__Requirement__
Return the data exactly, apart from leaving out the pictures.

........

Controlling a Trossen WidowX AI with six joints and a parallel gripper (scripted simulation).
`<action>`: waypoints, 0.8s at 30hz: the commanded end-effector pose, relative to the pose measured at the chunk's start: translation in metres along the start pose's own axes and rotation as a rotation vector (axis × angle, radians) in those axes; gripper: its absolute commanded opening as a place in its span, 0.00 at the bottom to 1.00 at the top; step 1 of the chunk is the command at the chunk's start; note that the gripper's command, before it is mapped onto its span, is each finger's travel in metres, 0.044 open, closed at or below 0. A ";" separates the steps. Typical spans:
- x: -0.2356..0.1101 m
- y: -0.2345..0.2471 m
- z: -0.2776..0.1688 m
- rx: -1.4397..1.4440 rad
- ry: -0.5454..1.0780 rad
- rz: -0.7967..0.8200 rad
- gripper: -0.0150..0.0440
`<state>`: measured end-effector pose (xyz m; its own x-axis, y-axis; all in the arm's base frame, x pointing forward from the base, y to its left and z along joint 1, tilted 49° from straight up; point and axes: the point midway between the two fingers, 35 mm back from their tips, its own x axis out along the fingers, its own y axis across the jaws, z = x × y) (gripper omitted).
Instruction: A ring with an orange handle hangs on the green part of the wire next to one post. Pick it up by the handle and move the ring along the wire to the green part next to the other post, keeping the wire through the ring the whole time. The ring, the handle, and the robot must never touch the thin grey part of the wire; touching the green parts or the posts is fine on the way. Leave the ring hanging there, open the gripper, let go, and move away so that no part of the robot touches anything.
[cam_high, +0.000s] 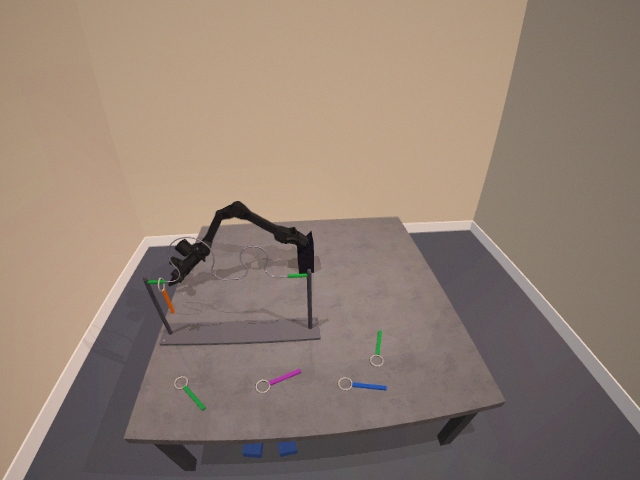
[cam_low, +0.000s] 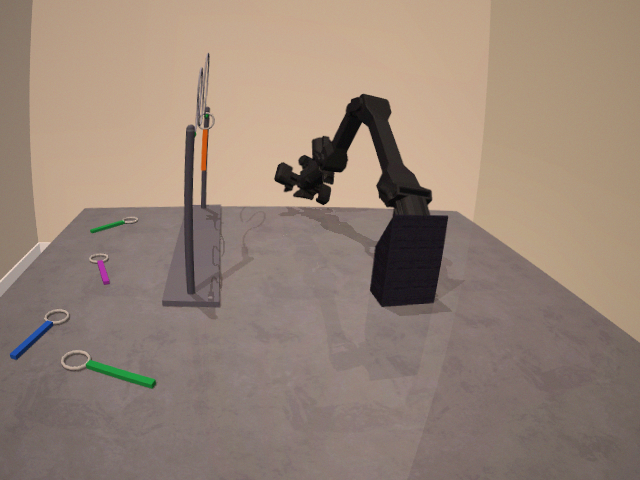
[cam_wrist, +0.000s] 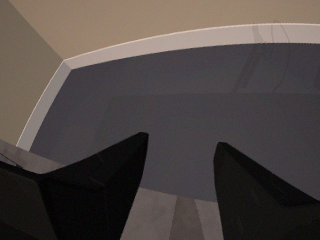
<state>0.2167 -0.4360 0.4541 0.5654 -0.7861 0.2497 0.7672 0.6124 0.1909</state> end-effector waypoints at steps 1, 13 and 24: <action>0.008 0.045 -0.019 -0.195 0.062 0.231 0.53; -0.023 0.170 -0.071 -0.726 -0.106 1.021 0.53; -0.038 0.189 -0.078 -0.800 -0.215 1.174 0.53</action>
<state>0.3644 -0.2997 0.4047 0.9827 0.1815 0.0353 -0.0909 0.6403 -0.7627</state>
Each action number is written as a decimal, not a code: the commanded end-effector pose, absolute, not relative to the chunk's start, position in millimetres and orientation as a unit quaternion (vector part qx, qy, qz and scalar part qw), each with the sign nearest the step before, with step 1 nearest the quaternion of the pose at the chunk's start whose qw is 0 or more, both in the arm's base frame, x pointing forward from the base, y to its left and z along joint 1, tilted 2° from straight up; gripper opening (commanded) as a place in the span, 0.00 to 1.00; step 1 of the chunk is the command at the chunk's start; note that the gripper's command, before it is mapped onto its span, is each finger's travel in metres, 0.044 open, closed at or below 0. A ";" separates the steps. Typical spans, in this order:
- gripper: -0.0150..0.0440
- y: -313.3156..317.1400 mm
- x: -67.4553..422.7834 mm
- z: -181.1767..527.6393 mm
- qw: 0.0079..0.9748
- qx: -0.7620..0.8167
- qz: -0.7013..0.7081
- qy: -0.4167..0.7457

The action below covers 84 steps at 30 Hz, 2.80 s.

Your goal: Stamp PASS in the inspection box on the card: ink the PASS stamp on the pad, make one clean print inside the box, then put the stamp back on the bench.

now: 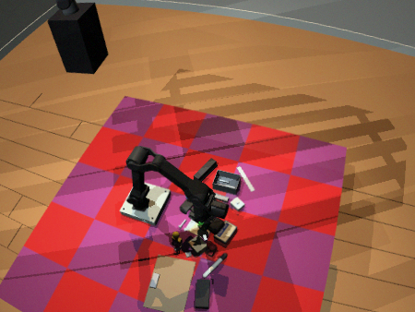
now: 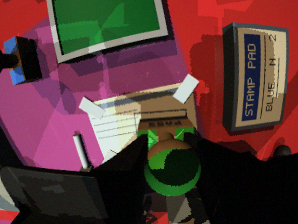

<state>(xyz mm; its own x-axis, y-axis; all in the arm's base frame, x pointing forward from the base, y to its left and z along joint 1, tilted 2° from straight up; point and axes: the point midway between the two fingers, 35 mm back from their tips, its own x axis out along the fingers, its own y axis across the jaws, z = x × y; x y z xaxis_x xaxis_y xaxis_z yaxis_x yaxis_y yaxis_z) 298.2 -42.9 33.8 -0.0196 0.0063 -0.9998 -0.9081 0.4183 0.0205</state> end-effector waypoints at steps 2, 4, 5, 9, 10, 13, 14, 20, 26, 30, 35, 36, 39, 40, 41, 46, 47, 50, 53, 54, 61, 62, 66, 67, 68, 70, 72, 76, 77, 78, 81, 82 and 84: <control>0.25 -42.6 296.6 29.1 0.590 -0.376 0.389 0.600; 0.25 -42.6 296.4 27.8 0.590 -0.375 0.389 0.600; 0.25 -42.6 296.3 27.2 0.590 -0.375 0.389 0.600; 0.25 -42.6 296.3 26.8 0.590 -0.375 0.389 0.600; 0.25 -42.6 296.3 26.8 0.590 -0.375 0.389 0.600; 0.25 -42.6 296.3 26.8 0.590 -0.375 0.389 0.600; 0.25 -42.6 296.3 26.8 0.590 -0.375 0.389 0.600; 0.25 -42.6 296.3 25.4 0.590 -0.375 0.389 0.600; 0.25 -42.6 296.3 24.2 0.590 -0.375 0.389 0.600; 0.25 -42.6 296.2 23.4 0.590 -0.375 0.389 0.600; 0.25 -42.6 296.2 22.6 0.590 -0.375 0.389 0.600; 0.25 -42.6 296.2 22.6 0.590 -0.375 0.389 0.600; 0.25 -42.6 296.2 22.6 0.590 -0.375 0.389 0.600; 0.25 -42.6 296.2 22.6 0.590 -0.375 0.389 0.600; 0.25 -42.6 296.2 22.6 0.590 -0.375 0.389 0.600; 0.25 -42.6 296.2 21.6 0.590 -0.375 0.389 0.600; 0.25 -42.6 296.2 21.6 0.590 -0.375 0.389 0.600; 0.25 -42.6 296.2 21.6 0.590 -0.375 0.389 0.600; 0.25 -42.6 296.2 21.6 0.590 -0.375 0.389 0.600; 0.25 -42.6 296.2 21.6 0.590 -0.375 0.389 0.600; 0.25 -42.6 296.2 21.6 0.590 -0.375 0.389 0.600; 0.25 -42.6 296.2 21.6 0.590 -0.375 0.389 0.600; 0.25 -42.6 296.2 20.6 0.590 -0.375 0.389 0.600; 0.25 -42.6 296.2 20.6 0.590 -0.375 0.389 0.600; 0.25 -42.6 296.2 20.6 0.590 -0.375 0.389 0.600; 0.25 -42.6 296.2 20.6 0.590 -0.375 0.389 0.600; 0.25 -42.6 296.2 20.6 0.590 -0.375 0.389 0.600; 0.25 -42.6 296.2 20.6 0.590 -0.375 0.389 0.600; 0.25 -42.6 296.2 20.6 0.590 -0.375 0.389 0.600; 0.25 -42.6 296.2 20.6 0.590 -0.375 0.389 0.600; 0.25 -42.6 296.2 20.6 0.590 -0.375 0.389 0.600; 0.25 -42.6 296.2 20.6 0.590 -0.375 0.389 0.600; 0.25 -42.6 296.2 20.7 0.590 -0.375 0.389 0.600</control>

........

__Task answer__
Controlling a Trossen WidowX AI with six joints and a parallel gripper (scripted simulation).
`<action>`: waypoints, 0.8s at 30hz: the commanded end-effector pose, relative to the pose measured at the chunk's start: translation in metres along the start pose's own axes and rotation as a rotation vector (axis × angle, radians) in those axes; gripper: its absolute commanded opening as a place in its span, 0.00 at the bottom to 1.00 at the top; step 1 of the chunk is the command at the chunk's start; note that the gripper's command, before it is mapped onto its span, is each finger's travel in metres, 0.044 open, closed at or below 0. A ";" separates the steps. Typical spans:
- x: -0.2356..0.1101 m
- y: -0.2345..0.2471 m
- z: -0.2776..0.1688 m
- rx: -1.4397..1.4440 rad
- ry: -0.5454..1.0780 rad
- rz: -0.7967..0.8200 rad
- gripper: -0.0150..0.0440
`<state>`: measured end-effector pose (xyz m; its own x-axis, y-axis; all in the arm's base frame, x pointing forward from the base, y to its left and z along joint 1, tilted 49° from straight up; point and axes: the point midway between the two fingers, 35 mm back from their tips, its own x axis out along the fingers, its own y axis across the jaws, z = x × y) (gripper omitted).
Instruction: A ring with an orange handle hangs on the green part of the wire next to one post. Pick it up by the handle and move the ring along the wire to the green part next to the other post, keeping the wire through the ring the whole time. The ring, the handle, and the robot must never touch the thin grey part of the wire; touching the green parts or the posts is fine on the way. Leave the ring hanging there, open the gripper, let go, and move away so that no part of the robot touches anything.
[cam_high, +0.000s] 
[cam_low, +0.000s] 
[cam_wrist, +0.000s] 
<state>0.2167 -0.4360 0.4541 0.5654 -0.7861 0.2497 0.7672 0.6124 0.1909</state> end-effector waypoints at steps 1, 13 and 24: <action>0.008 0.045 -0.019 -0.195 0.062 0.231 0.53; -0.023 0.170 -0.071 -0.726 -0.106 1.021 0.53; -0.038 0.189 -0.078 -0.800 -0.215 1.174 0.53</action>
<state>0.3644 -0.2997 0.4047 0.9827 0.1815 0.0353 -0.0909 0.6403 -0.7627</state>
Each action number is written as a decimal, not a code: the commanded end-effector pose, absolute, not relative to the chunk's start, position in millimetres and orientation as a unit quaternion (vector part qx, qy, qz and scalar part qw), each with the sign nearest the step before, with step 1 nearest the quaternion of the pose at the chunk's start whose qw is 0 or more, both in the arm's base frame, x pointing forward from the base, y to its left and z along joint 1, tilted 2° from straight up; gripper opening (commanded) as a place in the span, 0.00 to 1.00; step 1 of the chunk is the command at the chunk's start; note that the gripper's command, before it is mapped onto its span, is each finger's travel in metres, 0.044 open, closed at or below 0. A ";" separates the steps. Typical spans, in this order:
- gripper: -0.0150..0.0440
- y: -313.3156..317.1400 mm
- x: -67.4553..422.7834 mm
- z: -181.1767..527.6393 mm
- qw: 0.0079..0.9748
- qx: -0.7620..0.8167
- qz: -0.7013..0.7081
- qy: -0.4167..0.7457

The action below covers 84 steps at 30 Hz, 2.80 s.

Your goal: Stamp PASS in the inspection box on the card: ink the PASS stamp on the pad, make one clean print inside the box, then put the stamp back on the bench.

now: 
now: 

<state>(xyz mm; its own x-axis, y-axis; all in the arm's base frame, x pointing forward from the base, y to its left and z along joint 1, tilted 2° from straight up; point and axes: the point midway between the two fingers, 35 mm back from their tips, its own x axis out along the fingers, its own y axis across the jaws, z = x × y; x y z xaxis_x xaxis_y xaxis_z yaxis_x yaxis_y yaxis_z) 298.2 -42.9 33.8 -0.0196 0.0063 -0.9998 -0.9081 0.4183 0.0205</state> end-effector waypoints at steps 2, 4, 5, 9, 10, 13, 14, 20, 26, 30, 35, 36, 39, 40, 41, 46, 47, 50, 53, 54, 61, 62, 66, 67, 68, 70, 72, 76, 77, 78, 81, 82 and 84: <control>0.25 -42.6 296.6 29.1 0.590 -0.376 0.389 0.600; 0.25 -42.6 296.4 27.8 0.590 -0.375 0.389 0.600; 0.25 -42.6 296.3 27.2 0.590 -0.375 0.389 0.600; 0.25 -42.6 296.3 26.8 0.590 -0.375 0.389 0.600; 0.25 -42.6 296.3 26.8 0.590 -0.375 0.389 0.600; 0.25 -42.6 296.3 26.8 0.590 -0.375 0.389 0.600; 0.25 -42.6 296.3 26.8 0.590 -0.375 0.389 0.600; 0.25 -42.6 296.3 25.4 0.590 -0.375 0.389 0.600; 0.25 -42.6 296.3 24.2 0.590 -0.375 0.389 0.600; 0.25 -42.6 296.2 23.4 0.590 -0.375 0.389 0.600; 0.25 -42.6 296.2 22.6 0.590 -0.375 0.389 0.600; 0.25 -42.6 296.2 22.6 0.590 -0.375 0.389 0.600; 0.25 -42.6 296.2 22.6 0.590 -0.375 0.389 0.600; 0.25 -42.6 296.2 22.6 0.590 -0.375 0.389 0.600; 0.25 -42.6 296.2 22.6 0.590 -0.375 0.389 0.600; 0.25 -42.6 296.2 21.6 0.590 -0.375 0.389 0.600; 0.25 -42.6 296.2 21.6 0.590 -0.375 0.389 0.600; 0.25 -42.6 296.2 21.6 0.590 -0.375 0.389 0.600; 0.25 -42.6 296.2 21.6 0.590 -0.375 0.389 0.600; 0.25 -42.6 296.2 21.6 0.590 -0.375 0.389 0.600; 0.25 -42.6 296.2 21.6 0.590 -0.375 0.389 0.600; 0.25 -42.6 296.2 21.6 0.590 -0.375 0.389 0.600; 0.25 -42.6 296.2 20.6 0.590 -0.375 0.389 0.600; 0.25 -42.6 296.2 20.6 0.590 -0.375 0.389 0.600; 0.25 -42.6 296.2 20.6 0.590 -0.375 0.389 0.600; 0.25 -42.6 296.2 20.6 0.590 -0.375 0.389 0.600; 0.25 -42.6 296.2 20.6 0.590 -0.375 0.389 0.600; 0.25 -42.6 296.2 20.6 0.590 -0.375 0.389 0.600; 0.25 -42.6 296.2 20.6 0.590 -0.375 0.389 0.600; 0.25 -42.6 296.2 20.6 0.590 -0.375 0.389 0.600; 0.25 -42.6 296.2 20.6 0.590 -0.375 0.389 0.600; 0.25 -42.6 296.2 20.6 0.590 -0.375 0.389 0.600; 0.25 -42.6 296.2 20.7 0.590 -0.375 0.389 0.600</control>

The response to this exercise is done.